Hahahahahhahahah it wasn’t funny 🙂
Awesome……………… Congrats for that nice jokes….
What a great site! I lvd reading the jokes…
Very very nice….
It is so………..funny.
Ahahahahahaha……I love it.
Loved the one where the man talks to God. That was the best one. Great thinking!!!
Loved the one with the Essay on the dog! Absolutely adorable! I’m still laughing!
It was great fun reading them.
These jokes are so superb and interesting.

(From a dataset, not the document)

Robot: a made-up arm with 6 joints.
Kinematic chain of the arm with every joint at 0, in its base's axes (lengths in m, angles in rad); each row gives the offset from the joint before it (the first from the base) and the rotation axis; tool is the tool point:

I love them. Jokes are simple, nicely written and clean. Add more!
Very funny………. good work……. waiting for more.
LOL Good one! 🙂
Great jokes! Healthy Humor(:
Ah..now that’s funny.. 😛
I love your jokes because they are responsibly composed.
Can anyone post a better joke…that really can make me laugh to dead…… hahahahahahahahaha….
;”) that’s so hilarious!
While visiting a country school, the chairman of the Board Of Education became provoked at the noise the unruly students were making in the next room.
Angrily, he opened the door and grabbed one of the taller boys who seemed to be doing most of the talking. He dragged the boy to the next room and stood him in the corner.
A few minutes later, a small boy stuck his head in the room and pleaded, “Please, sir, may we have our teacher back?”
Q. Why did the surfer cross the road?
A. To catch the wave
These are litterly awesome, loveeeeee it. hahahha;) lol
I loved the one with the student being late.
but don’t think im like that
It was superb…
I liked the most of man to god…
HA!HA!HA!I LIKE THIS WEBSITE!
It is funny and I enjoy reading these jokes.
Q: What is the biggest room in the world?
A: The room for improvement!!
Q: Why do they say “An elephant never forgets!”?
A: Nobody ever asked him to remember anything!!
Q: What part of a car causes the most accidents?
A: The nut behind the wheel!!
Q: How can you tell when a politician is lying?
A: When his lips are moving!!
Q: Why did the computer cross the road?
A: It was programmed by a chicken!!
Really very interesting!!! and funny!!!!!!!!!!!!!!!!!!!
I LOVE IT!
As the boss I will always live the light bulb on for the co-worker to continue working, good for suppervisors.
IT WAS YAK !!!!!!!! THUU!!!!!!!!!! CHEE!!!!!!!!!!!!
Great site ……….full with education and fun!!!!!!!!!!!